**EXERCISE DIRECTIONS**.
Only certain lines below are wanted: those starting at the line containing "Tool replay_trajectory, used" and ending at the line containing "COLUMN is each", both included, each retyped exactly.

========================

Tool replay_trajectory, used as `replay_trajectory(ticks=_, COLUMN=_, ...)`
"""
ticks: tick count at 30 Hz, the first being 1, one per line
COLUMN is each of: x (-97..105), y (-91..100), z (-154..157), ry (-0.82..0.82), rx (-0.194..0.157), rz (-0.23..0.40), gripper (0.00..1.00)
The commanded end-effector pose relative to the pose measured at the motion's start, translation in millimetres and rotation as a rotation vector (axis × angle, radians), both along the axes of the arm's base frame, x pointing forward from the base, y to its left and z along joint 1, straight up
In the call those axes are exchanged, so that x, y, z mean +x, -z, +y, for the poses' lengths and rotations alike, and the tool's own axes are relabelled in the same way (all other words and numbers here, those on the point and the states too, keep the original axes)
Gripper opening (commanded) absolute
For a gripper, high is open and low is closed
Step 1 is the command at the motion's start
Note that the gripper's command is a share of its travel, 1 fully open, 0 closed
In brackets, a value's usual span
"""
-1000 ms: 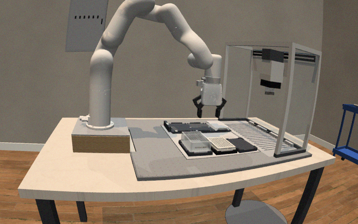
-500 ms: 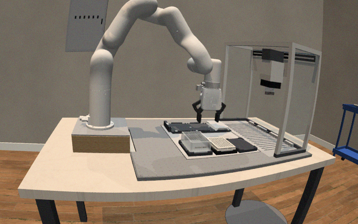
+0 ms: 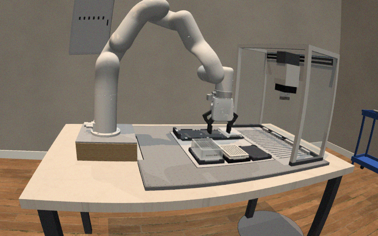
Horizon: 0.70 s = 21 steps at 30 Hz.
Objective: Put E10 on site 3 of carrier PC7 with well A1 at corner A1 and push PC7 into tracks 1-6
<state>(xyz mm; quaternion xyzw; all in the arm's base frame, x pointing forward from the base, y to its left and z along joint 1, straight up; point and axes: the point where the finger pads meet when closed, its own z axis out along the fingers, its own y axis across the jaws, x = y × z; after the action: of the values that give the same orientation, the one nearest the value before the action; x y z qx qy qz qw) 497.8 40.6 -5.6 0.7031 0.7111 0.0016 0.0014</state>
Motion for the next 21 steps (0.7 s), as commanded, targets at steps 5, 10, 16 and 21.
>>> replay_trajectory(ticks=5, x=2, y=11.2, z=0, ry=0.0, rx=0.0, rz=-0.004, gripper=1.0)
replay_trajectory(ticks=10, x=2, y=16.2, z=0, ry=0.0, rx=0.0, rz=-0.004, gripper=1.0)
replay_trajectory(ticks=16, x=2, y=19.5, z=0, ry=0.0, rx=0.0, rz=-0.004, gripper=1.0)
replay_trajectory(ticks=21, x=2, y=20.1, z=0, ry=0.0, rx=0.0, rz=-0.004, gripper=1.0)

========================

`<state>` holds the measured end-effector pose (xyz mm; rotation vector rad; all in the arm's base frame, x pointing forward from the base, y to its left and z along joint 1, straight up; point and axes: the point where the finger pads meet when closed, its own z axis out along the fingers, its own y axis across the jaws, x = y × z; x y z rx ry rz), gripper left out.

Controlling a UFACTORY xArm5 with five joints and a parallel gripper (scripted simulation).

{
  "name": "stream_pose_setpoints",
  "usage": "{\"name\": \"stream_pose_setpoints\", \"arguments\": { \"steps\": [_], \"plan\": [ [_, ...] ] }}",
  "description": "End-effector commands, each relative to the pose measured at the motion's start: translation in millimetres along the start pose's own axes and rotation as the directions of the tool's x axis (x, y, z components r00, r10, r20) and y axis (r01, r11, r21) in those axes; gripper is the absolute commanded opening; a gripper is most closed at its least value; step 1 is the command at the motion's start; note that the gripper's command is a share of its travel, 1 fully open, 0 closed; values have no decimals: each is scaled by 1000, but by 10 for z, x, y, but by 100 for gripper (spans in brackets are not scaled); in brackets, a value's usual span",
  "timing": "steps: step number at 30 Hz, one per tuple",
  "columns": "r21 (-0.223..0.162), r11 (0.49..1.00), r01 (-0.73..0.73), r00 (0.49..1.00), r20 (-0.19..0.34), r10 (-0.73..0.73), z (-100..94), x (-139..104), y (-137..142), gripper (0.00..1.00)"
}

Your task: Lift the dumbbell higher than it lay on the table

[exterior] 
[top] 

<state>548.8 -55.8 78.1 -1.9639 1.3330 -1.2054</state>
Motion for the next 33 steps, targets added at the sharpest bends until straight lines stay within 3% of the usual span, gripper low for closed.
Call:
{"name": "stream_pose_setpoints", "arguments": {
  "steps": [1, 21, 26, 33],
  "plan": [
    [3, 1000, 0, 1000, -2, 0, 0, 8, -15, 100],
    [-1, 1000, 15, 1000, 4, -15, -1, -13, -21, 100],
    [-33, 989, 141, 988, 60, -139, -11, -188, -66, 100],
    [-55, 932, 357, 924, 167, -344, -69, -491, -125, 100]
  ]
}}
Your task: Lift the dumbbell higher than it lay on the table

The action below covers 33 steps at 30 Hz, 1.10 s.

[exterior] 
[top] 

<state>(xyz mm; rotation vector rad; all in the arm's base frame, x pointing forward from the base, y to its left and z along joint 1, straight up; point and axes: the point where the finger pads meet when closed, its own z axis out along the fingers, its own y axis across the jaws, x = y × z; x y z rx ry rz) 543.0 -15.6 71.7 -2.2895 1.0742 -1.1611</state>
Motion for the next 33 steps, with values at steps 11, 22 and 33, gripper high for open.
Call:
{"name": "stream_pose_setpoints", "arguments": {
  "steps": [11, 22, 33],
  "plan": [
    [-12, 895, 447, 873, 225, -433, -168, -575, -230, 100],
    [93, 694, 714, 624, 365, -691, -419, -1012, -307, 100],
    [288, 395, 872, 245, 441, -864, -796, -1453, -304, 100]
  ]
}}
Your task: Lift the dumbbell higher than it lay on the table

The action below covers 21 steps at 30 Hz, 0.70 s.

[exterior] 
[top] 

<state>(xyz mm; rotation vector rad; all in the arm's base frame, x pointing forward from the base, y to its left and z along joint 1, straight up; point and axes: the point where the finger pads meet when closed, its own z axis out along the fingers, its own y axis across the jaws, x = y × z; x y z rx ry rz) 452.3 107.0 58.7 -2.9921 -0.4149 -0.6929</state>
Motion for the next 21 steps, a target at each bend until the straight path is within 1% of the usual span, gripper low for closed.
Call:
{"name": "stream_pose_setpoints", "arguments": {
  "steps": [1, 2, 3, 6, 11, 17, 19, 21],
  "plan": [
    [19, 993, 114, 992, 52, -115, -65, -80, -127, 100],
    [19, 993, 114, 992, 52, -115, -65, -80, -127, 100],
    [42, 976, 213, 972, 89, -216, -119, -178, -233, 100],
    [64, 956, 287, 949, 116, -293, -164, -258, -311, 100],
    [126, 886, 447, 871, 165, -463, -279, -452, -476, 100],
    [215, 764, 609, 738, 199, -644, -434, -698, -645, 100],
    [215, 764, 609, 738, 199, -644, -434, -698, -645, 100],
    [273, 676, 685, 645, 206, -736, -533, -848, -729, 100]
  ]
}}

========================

**SOLUTION FOR THIS EXERCISE**.
Tool replay_trajectory, used as `replay_trajectory(ticks=_, COLUMN=_, ...)`
"""
ticks: tick count at 30 Hz, the first being 1, one per line
COLUMN is each of: x (-97..105), y (-91..100), z (-154..157), ry (-0.82..0.82), rx (-0.194..0.157), rz (-0.23..0.40), gripper (0.00..1.00)

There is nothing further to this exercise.